News and discussions about image sensors
Watch out Amorphous silicon panels! This sounds like a disruptive technology for that market.
What is the fundamental advantage compared to a-Si X-ray panel please ? From my understanding, this polymer photodiode needs thin-film transistor for readout. In this case, only if this polymer photodiode is much better than a-Si photodiode, otherwise the advantage is limited. Thanks !-yang ni
I would postulate that one advantage of OPDs for X-ray imaging appls. might be alternate scintillator-detector configurations - e.g. "back screen configuration" originally used in Screen-Film radiography -Here, the x-rays travel through the detector, excite the phosphor and the light is shone back onto the detector.For some X-ray energies, this would not be possible in TFTs, because the silicon and glass substrate would attenuate the signal too much, but the organic substrates would be much more transmissive
I suppose that if TFT can be done soft polymer substrate, then we can have a plexible X-ray detection sheet. That is very interesting in this case. Is this possible ? Thanks !-yang ni
Yang,We looked into this when I ran Varian's Imaging Systems group around 2000. Uniax had already made a line scan device using polymer photodiodes on glass and the first pentacene transistors had been fabricated. Mobility wasn't quite good enough but it is now. There was also a company (I can't remember the name now) setting up for roll-to-roll processing of amorphous silicon on plastic for displays. I haven't really evaluated the state of the technology in a while but it should now be possible to make all-polymer photodiode/TFT arrays on flexible substrates. Couple this with standard Gadox film intensifying screens and shoudl be possible to build extremely rugged radiographic and fluororscopic panels. My guess is that they don't exist largely due to the lack of the necessary infrastructure.

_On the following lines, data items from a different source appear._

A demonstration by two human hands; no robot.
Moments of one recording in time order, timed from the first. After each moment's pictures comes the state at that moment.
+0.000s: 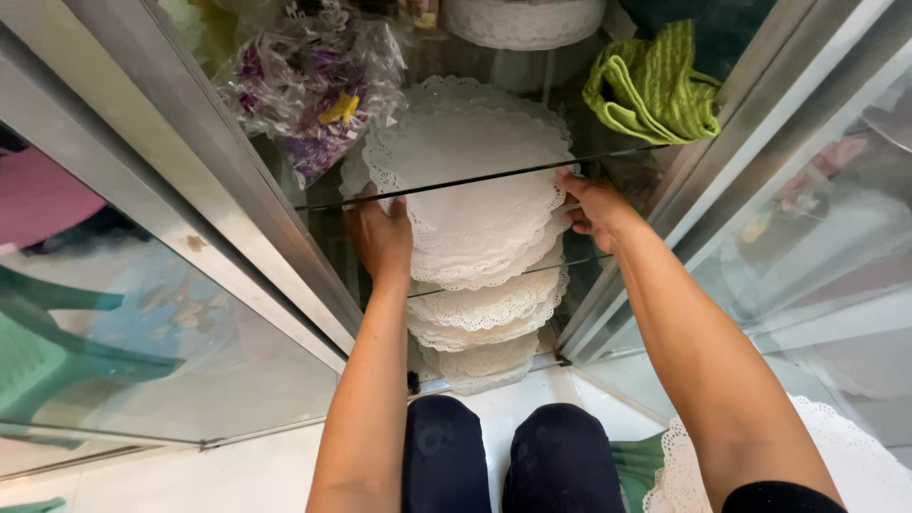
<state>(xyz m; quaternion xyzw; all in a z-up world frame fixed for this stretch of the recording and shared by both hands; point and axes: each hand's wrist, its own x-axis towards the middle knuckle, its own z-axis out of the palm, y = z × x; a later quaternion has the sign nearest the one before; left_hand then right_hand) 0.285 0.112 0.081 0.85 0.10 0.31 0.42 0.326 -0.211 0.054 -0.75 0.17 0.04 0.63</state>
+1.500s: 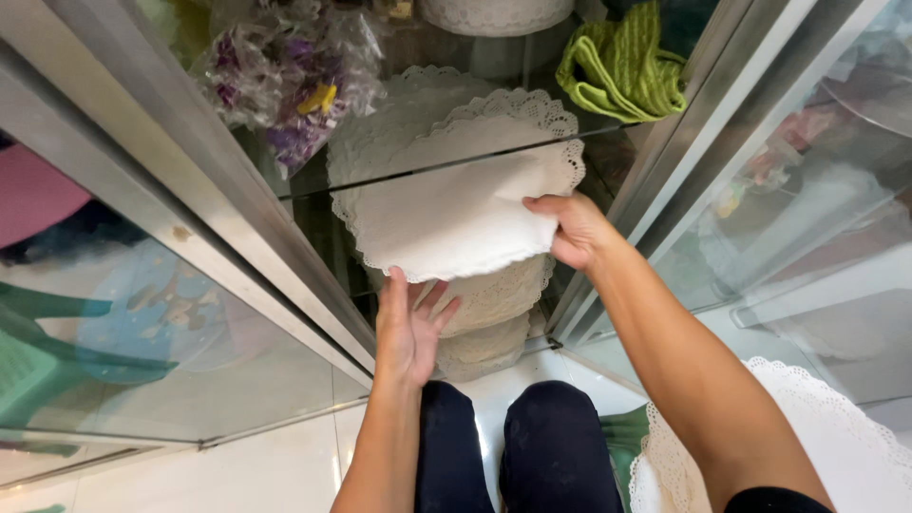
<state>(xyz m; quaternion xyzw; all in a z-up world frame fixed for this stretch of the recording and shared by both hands) 0.119 0.081 0.104 0.36 0.15 -0.06 0.92 0.227 -0.148 0.103 -0.42 0.14 0.06 0.89</state>
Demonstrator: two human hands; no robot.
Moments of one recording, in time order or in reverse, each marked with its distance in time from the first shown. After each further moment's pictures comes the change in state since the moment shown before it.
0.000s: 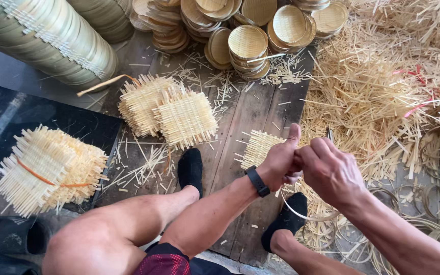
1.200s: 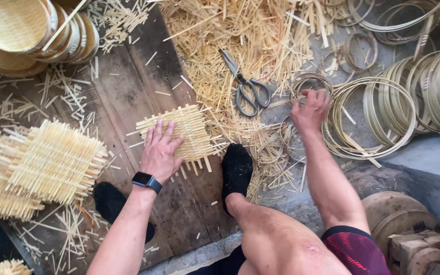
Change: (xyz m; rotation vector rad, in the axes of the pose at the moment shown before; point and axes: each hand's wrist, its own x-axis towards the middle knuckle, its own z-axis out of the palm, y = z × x) left_hand 0.110 -0.061 -0.132 2.066 -0.073 0.309; right_hand -0.272 0.207 0.258 -0.064 0.173 1.331
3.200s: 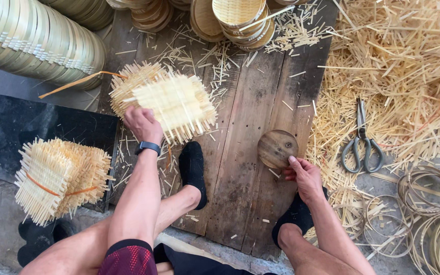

Thanks Dave so this precision ! I see that recently some dentists change to flexible phosphor plate which can be scanned by a laser scanner : http://velopex.com/en/product/apixia-digirex/My dentist told me that this flexible plate is about 50euros piece and the image quality is better than CMOS based X-ray sensor which he had before. Could you please comment ? Thanks !-yang ni
These are stimlulable phosphor plates that have been used for 20 years in computed radiography. Basically, the x-ray exposure lifts the electrons in the phosphor to one energy level where they get stuck and then the laser lifts them again to a level that results in photon emission, which is detected by a photomultiplier or a really good silicon photodiode. The tradeoff is that the images are not available until the plate is removed from the mouth and placed in the scanner. The dynamic range is probably better than CMOS. Dental CR has been around for about 15 years.Wikipedia is as good as anyplace to start if you want to read about CR - http://en.wikipedia.org/wiki/Computed_radiography.
Thanks Dave ! My dentist said that CMOS has local image distortion (probably due to FOP on the sensor) which is very troublesome in fine observation. Phosphor plate (which is new in dental use, it was a patent of Hitachi, if I remember well ...) has no distortion and also the resolution can be adjusted by laser scanning. It is also very flexible and comfortable. He told me that the CMOS sensor head has to be changed every 5 years for 5000 euros and the phosphor plate costs only 50 euros, so very competitive product any way. The scanner is expensive. -yang ni
The first CR patent (US 3,859,527) was issued in 1975 to George Luckey at Eastman Kodak. Fuji produced the first commercial CR product. If I rememeber correctly, the first dental CR scanner was put out by a company in California (whose name I can't remember) in the late 90s about the time that Lumisys came out with their full-size desktop scanner.